Data items:
□ □ □ □ □

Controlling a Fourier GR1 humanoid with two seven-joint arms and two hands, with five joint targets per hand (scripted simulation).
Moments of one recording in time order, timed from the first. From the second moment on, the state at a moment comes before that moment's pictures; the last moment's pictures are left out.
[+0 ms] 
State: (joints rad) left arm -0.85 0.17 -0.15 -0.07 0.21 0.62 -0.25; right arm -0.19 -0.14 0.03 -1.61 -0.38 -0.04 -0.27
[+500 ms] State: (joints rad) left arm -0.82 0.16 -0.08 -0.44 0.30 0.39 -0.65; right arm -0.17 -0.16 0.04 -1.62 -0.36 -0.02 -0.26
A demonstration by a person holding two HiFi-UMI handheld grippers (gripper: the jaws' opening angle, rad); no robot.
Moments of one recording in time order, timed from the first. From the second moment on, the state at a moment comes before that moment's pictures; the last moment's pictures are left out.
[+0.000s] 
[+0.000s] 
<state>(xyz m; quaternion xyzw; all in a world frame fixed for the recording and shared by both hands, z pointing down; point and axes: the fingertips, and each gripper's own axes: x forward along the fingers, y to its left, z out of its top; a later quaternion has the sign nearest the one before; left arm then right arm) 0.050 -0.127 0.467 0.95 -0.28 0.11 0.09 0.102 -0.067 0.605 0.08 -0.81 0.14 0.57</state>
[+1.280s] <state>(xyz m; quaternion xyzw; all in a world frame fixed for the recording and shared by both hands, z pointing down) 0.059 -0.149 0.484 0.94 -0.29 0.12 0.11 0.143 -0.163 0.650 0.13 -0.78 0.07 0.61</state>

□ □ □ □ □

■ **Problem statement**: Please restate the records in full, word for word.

■ **Response below**:
Controlling a Fourier GR1 humanoid with two seven-joint arms and two hands, with five joint targets per hand (scripted simulation).
Moments of one recording in time order, timed from the first. From the second moment on, the state at a moment comes before that moment's pictures; the last moment's pictures are left out.
[+0 ms] 
State: (joints rad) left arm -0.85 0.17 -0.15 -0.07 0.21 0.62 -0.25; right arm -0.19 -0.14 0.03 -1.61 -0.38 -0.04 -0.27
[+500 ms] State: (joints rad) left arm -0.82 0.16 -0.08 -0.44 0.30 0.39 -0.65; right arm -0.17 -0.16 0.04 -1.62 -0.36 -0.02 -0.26
A demonstration by a person holding two HiFi-UMI handheld grippers (gripper: the jaws' opening angle, rad); no robot.
Moments of one recording in time order, timed from the first. From the second moment on, the state at a moment comes before that moment's pictures; the last moment's pictures are left out.
[+0.000s] 
[+0.000s] 
<state>(xyz m; quaternion xyzw; all in a world frame fixed for the recording and shared by both hands, z pointing down; point and axes: the fingertips, and each gripper's own axes: x forward along the fingers, y to its left, z out of its top; a later quaternion has the sign nearest the one before; left arm then right arm) 0.050 -0.127 0.467 0.95 -0.28 0.11 0.09 0.102 -0.067 0.605 0.08 -0.81 0.14 0.57</state>
[+1.280s] <state>(xyz m; quaternion xyzw; all in a world frame fixed for the recording and shared by both hands, z pointing down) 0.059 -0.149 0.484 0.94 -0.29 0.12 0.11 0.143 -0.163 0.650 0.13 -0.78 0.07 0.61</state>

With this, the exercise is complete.